One thing nature does, it offers such an infinite amount of stimulus, so many things to look at, to hear, smell, touch, that one is quickly overwhelmed. It is amazing that I can feel calmer in the city (which has a reputation for chaos) and then I can drive out to the Catskills, and sit there in my chair in total silence and feel crazy in my head. It really bothered me that I couldn’t enjoy the “peacefulness” of nature. But, I know one thing. It takes time, my friends. Time. So I knew. I said to myself:

When I first went to live on a Kibbutz in Israel over ten years ago (yes it is true, I did!), I remember I went crazy for the first two weeks. I knew that my stay was planned for at least six months (I ended up staying for 10 months), and already at two weeks I was jumping out of my skull with boredom. There was nothing to do. I’d wake up at dawn, go to work in one of my various outdoor jobs, finish by 2 or 3PM and have the entire rest of the afternoon and evening off.  What was I supposed to do with all this time? I was so painfully aware of TIME, I was drowning in it.

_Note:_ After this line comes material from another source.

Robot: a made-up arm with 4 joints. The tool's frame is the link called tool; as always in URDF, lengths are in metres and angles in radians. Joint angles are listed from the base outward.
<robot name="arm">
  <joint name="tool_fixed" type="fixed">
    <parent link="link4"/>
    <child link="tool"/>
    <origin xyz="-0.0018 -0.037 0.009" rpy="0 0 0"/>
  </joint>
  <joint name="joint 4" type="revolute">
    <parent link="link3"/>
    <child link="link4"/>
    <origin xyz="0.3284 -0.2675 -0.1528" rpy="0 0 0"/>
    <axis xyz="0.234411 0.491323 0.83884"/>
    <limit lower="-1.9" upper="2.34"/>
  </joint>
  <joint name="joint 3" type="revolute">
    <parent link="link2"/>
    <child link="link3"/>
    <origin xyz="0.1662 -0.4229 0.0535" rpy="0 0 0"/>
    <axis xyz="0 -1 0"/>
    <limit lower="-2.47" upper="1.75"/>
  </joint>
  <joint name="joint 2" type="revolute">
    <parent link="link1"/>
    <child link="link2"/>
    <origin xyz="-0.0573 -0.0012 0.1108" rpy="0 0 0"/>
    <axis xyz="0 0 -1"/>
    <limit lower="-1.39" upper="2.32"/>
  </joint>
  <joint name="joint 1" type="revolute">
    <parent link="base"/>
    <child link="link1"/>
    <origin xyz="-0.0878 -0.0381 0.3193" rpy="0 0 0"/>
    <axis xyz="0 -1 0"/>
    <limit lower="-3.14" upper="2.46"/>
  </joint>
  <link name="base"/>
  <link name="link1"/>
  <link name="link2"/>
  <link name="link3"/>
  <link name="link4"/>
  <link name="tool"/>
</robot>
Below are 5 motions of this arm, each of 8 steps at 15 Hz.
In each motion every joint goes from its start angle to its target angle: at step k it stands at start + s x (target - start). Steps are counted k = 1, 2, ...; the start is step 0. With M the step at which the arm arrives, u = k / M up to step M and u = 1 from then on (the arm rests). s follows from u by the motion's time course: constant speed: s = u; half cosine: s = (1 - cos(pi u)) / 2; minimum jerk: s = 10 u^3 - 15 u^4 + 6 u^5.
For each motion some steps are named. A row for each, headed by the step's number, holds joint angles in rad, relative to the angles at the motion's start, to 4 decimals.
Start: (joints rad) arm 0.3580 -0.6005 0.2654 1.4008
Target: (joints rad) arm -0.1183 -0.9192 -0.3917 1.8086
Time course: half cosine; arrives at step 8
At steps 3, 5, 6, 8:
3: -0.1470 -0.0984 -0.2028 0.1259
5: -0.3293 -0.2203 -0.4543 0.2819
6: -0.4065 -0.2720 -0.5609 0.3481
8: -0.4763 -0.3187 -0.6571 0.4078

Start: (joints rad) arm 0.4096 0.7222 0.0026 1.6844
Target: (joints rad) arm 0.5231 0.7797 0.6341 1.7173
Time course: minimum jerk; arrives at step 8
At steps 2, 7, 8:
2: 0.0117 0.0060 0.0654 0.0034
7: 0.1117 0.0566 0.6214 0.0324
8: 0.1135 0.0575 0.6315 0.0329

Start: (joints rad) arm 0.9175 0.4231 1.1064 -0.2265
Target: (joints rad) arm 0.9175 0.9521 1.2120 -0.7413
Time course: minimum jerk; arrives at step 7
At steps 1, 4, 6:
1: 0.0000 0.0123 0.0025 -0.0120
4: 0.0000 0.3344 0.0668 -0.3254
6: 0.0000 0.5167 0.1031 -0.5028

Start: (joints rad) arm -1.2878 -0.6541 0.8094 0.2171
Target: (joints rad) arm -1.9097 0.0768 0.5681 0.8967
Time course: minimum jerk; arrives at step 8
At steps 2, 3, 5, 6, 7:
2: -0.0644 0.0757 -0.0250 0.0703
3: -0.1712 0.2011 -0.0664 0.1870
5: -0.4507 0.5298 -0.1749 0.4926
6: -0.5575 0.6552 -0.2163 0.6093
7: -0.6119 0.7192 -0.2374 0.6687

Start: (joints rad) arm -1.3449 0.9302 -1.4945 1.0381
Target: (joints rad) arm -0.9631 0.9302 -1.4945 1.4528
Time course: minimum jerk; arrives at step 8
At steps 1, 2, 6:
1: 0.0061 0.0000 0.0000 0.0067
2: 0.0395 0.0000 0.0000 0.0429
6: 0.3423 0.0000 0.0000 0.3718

But then, something happened. I don’t even remember how it happened or when exactly. I only know that somewhere inside of me, my metabolism started to slow down. I started to somehow match the rhythms of the world around me. Kibbutz life is so much slower than U.S. life, particularly in the city, but really almost anywhere in the U.S. On a kibbutz, if you are walking and suddenly you decide to stop for a moment and just look around, or gaze at at tree, or watch an ant carrying a piece of food, this is accepted behavior. In NYC, however, you have to fight to achieve this quality of slowed rhythm. The city is just too frenzied to encourage that kind of attention.

On the kibbutz, after I had that “click” and slowed down to the pace of the life around me, I found a whole new world open up to me. I could write and write about this new world, but let’s suffice it to say (for now) that it is out there, waiting to be witnessed at every moment.

Back in the Catskills, sitting there in my cheap canvas chair from Target, surrounded by the amazing natural world, I began to mellow out. I felt my breath slowing down. I felt the chaos of my thoughts relaxing their hold on me. Slowly, as if I was coming out of a stupor, I began to look around me and to see things. I began to actually see things as if for the very first time.

And then, later, after spending the night sleeping outdoors under the stars, I was awakened by the sounds of birds chirping. My eyes still closed with sleep, I listened in to the birds. I’d heard chirping before, but this time I really found that I was listening. It was a more active process. I could hear the birds talking back and forth, back and forth. First one would chirp in a particular pitch three times, and then the other would respond with two chirps in a different pitch. Then the first would reply with three chirps again. And then the second would respond with four chirps. And so on and so forth. The birds were talking! And I was listening! At last, I was concentrating!